▸ **The task**
From the listing below, extract each line containing the string "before".

▸ **The input**
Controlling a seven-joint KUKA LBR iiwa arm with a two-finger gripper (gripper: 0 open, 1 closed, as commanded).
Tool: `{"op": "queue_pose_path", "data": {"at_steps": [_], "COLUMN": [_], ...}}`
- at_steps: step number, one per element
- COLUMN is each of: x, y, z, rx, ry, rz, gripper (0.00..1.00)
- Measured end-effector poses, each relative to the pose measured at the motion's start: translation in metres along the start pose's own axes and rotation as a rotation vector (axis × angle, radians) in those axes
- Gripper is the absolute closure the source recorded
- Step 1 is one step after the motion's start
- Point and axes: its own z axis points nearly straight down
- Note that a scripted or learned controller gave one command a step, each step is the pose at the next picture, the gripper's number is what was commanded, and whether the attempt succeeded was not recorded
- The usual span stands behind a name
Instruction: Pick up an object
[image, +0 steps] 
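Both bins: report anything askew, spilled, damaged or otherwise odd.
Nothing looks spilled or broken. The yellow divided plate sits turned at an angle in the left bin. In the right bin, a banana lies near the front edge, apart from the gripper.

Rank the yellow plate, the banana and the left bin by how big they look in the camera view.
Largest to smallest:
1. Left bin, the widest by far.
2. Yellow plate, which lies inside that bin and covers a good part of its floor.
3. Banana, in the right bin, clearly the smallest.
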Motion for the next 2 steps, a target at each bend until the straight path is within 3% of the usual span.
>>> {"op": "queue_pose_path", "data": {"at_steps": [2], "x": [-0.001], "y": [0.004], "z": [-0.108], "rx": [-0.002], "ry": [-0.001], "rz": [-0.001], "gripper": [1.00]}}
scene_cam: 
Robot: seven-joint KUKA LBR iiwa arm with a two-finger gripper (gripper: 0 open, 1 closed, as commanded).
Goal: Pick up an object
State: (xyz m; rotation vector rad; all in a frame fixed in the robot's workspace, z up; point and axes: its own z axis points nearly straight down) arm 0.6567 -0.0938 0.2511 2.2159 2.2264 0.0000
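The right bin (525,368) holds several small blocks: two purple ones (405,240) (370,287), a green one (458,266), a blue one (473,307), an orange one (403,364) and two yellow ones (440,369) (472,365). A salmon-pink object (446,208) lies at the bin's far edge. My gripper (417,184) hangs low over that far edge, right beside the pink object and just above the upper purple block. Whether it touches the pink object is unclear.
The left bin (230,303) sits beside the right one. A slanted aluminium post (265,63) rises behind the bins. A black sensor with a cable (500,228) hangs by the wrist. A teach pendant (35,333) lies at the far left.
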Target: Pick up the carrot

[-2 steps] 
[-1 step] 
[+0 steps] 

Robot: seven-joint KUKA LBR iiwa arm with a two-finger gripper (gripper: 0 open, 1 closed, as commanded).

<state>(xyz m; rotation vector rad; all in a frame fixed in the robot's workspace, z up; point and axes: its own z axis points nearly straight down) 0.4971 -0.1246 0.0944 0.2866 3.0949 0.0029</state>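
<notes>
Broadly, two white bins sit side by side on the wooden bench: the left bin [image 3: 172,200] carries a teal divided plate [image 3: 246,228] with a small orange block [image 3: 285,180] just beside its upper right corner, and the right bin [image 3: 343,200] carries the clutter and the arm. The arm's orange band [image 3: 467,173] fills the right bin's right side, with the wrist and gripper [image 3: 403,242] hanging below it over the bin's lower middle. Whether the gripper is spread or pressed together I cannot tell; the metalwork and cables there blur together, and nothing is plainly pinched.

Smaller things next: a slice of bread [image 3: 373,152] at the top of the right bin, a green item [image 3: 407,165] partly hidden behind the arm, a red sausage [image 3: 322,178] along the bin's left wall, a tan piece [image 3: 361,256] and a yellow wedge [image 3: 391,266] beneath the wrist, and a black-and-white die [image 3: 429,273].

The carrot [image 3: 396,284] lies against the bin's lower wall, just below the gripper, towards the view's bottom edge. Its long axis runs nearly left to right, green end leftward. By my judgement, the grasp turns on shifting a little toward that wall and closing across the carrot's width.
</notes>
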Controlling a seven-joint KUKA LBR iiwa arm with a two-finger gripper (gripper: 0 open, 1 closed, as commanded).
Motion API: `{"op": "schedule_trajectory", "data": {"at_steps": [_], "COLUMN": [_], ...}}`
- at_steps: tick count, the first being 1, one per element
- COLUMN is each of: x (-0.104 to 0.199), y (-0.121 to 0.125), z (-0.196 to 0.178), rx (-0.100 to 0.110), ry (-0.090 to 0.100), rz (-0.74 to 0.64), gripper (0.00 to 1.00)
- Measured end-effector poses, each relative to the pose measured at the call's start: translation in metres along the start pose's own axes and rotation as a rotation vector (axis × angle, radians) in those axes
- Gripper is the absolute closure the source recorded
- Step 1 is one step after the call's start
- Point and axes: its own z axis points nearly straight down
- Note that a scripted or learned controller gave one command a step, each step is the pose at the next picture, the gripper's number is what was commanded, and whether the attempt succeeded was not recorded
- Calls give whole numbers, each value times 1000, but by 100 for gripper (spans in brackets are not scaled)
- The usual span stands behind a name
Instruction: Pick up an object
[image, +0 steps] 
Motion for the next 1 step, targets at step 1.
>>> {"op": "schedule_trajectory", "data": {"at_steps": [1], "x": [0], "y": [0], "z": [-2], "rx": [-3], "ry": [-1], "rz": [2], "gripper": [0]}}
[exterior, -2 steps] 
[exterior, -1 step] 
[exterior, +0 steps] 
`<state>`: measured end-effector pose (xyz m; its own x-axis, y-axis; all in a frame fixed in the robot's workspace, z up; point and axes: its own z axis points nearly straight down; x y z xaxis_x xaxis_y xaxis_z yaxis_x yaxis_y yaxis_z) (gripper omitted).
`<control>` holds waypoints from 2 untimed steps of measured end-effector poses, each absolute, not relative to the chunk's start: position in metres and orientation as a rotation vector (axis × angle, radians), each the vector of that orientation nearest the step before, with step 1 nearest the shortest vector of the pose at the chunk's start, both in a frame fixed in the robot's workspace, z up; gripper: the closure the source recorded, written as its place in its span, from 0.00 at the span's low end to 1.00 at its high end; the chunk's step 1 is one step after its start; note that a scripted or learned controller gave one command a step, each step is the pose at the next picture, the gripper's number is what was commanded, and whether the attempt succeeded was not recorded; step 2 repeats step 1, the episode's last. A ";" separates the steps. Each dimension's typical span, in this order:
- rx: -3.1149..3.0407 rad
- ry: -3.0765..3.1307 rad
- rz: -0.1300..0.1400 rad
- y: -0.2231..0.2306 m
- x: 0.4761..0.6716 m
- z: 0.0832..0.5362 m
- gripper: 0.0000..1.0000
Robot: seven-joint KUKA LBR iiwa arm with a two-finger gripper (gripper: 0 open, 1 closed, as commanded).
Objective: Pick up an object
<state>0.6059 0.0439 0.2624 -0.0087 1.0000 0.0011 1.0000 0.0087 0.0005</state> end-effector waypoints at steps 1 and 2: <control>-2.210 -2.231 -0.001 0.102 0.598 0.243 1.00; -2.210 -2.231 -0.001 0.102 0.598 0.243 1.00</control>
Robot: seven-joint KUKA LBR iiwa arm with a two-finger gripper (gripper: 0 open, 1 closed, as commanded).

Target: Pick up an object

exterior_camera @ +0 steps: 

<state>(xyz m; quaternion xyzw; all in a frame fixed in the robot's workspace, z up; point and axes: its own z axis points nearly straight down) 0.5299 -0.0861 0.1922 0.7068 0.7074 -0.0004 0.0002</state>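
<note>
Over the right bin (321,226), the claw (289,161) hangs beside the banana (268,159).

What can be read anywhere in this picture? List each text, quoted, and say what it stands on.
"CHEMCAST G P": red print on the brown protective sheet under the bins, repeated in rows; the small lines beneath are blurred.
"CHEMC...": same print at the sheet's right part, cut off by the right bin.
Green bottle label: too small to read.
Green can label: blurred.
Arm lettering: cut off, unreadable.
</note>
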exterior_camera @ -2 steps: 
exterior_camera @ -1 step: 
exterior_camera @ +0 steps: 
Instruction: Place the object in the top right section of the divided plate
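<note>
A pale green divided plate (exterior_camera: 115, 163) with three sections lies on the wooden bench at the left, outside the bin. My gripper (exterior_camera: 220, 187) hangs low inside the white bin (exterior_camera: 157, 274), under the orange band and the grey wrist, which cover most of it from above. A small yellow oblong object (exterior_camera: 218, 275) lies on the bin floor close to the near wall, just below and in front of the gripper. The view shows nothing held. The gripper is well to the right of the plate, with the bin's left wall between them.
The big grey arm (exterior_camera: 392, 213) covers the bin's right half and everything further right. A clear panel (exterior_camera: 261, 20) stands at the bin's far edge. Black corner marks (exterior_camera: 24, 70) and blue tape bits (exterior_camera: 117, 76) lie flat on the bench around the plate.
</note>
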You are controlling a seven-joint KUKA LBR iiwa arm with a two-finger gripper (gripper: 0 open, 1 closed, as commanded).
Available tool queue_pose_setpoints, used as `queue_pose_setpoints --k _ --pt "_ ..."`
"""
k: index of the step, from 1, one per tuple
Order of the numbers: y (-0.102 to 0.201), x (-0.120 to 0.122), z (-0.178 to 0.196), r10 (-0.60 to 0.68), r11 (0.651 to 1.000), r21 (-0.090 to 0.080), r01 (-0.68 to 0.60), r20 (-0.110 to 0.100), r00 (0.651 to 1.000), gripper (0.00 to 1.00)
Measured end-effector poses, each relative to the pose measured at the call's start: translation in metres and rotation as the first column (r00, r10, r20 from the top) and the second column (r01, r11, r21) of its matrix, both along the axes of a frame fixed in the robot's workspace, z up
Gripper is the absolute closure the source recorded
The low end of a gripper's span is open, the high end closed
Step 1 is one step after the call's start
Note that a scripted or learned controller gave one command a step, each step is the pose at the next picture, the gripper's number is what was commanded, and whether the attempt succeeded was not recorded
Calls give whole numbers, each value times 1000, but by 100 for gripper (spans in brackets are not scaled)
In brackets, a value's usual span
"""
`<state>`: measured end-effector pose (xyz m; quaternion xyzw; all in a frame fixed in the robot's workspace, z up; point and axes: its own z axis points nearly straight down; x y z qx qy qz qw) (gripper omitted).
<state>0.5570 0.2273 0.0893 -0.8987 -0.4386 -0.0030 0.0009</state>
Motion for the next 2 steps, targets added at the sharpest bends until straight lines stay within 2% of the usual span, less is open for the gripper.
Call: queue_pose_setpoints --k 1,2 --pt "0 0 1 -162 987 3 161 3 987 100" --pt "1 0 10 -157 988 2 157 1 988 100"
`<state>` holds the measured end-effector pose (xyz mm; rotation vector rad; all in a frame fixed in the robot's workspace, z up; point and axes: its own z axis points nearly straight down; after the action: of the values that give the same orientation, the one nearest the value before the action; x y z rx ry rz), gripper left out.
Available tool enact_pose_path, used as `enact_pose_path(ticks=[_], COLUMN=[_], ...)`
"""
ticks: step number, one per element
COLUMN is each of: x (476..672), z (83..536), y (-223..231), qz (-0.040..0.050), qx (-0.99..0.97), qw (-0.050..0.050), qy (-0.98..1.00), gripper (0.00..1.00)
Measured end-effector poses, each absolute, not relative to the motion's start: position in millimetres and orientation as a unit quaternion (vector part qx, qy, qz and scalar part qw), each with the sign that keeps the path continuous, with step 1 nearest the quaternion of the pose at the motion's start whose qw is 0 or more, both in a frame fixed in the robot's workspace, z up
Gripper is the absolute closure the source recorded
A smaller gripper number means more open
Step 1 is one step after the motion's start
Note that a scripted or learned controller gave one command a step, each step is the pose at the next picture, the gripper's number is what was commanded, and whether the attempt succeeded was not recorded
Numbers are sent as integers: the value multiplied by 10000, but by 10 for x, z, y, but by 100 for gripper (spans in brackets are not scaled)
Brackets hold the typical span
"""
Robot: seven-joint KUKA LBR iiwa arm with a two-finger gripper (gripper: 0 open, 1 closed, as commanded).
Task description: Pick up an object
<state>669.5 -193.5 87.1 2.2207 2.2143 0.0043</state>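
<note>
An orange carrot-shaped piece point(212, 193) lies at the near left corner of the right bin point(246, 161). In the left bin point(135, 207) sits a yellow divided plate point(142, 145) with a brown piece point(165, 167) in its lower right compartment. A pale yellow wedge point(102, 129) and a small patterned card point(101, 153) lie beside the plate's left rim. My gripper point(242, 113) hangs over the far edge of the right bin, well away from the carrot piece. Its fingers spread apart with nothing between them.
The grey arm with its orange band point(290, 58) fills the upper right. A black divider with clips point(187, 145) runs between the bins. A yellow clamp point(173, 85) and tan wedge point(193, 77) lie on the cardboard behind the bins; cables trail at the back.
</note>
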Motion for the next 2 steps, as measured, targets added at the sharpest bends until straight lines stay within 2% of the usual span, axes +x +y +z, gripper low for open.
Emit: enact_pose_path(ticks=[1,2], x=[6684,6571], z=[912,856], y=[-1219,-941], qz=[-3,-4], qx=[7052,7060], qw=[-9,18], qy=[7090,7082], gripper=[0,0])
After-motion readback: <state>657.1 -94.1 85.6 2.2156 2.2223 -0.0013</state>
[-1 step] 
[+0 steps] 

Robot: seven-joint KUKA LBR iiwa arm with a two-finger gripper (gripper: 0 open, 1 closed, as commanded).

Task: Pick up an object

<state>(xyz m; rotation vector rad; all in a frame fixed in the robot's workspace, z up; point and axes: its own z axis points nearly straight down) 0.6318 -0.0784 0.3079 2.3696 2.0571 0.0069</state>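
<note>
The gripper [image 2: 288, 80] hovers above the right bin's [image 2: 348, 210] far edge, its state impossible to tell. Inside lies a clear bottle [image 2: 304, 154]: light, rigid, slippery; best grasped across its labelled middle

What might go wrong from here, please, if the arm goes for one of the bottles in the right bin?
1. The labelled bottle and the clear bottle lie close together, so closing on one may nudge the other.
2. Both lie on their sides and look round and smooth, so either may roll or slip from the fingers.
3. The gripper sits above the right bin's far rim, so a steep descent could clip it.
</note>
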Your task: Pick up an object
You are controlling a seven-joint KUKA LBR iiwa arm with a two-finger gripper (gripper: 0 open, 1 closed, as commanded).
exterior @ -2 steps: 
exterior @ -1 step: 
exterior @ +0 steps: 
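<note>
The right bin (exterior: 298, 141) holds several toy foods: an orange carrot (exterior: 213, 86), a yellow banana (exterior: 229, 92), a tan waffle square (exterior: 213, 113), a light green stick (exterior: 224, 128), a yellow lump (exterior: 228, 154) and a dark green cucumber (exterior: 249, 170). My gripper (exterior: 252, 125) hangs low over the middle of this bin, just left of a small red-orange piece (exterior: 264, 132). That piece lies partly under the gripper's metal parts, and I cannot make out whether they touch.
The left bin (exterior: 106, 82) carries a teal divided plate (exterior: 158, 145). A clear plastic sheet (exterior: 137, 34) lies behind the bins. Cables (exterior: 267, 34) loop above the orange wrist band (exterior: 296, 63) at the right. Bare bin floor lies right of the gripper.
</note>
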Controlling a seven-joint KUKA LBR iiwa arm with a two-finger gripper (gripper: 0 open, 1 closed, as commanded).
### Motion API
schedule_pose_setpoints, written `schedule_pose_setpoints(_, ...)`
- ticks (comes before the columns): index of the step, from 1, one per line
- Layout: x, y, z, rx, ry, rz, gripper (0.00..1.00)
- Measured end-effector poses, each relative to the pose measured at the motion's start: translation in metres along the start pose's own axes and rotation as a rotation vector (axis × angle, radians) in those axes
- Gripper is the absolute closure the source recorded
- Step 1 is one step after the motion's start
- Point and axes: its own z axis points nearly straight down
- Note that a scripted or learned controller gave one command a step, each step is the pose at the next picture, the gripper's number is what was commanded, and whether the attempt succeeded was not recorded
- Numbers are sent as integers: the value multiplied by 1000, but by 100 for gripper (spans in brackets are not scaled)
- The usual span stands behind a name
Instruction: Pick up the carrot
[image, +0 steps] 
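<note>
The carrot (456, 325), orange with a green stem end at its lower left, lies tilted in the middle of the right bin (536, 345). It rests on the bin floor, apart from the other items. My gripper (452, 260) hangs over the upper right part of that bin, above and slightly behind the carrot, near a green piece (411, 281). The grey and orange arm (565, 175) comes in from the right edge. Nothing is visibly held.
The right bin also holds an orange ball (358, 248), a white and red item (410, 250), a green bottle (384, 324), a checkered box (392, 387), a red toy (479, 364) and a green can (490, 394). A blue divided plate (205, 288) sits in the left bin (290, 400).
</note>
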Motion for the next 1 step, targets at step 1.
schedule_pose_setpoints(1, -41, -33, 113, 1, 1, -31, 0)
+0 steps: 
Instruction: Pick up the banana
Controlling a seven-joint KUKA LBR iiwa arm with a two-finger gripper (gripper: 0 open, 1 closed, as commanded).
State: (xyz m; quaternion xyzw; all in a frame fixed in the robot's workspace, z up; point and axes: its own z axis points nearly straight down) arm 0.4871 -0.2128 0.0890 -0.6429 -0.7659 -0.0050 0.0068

▸ **Solution to this problem**
`<control>` holds waypoints from 2 untimed steps of measured end-effector poses, each absolute, not relative to the chunk's start: position in metres and orientation as a rotation vector (axis × angle, radians), each the vector of that orientation nearest the step before, with step 1 nearest the shortest vector of the pose at the chunk's start, both in a frame fixed in the robot's workspace, z up; gripper: the closure the source recorded, written as its place in its span, from 0.00 at the span's low end to 1.00 at its high end; the chunk's step 1 is one step after its start; note that a scripted or learned controller gave one command a step, each step is the pose at the next picture, the gripper's number is what was commanded, and whether the attempt succeeded was not recorded; step 2 repeats step 1, the episode's last. A ";" separates the steps. Each dimension's typical span, in this order:
`<state>` holds the measured end-effector pose (xyz mm; rotation vector rad; all in a frame fixed in the robot's workspace, z up; point and axes: its own z axis points nearly straight down; after the action: of the values that give the same orientation, the one nearest the value before the action; x y z rx ry rz), gripper left out.
- ticks (comes before the columns): index of the step, from 1, one per line

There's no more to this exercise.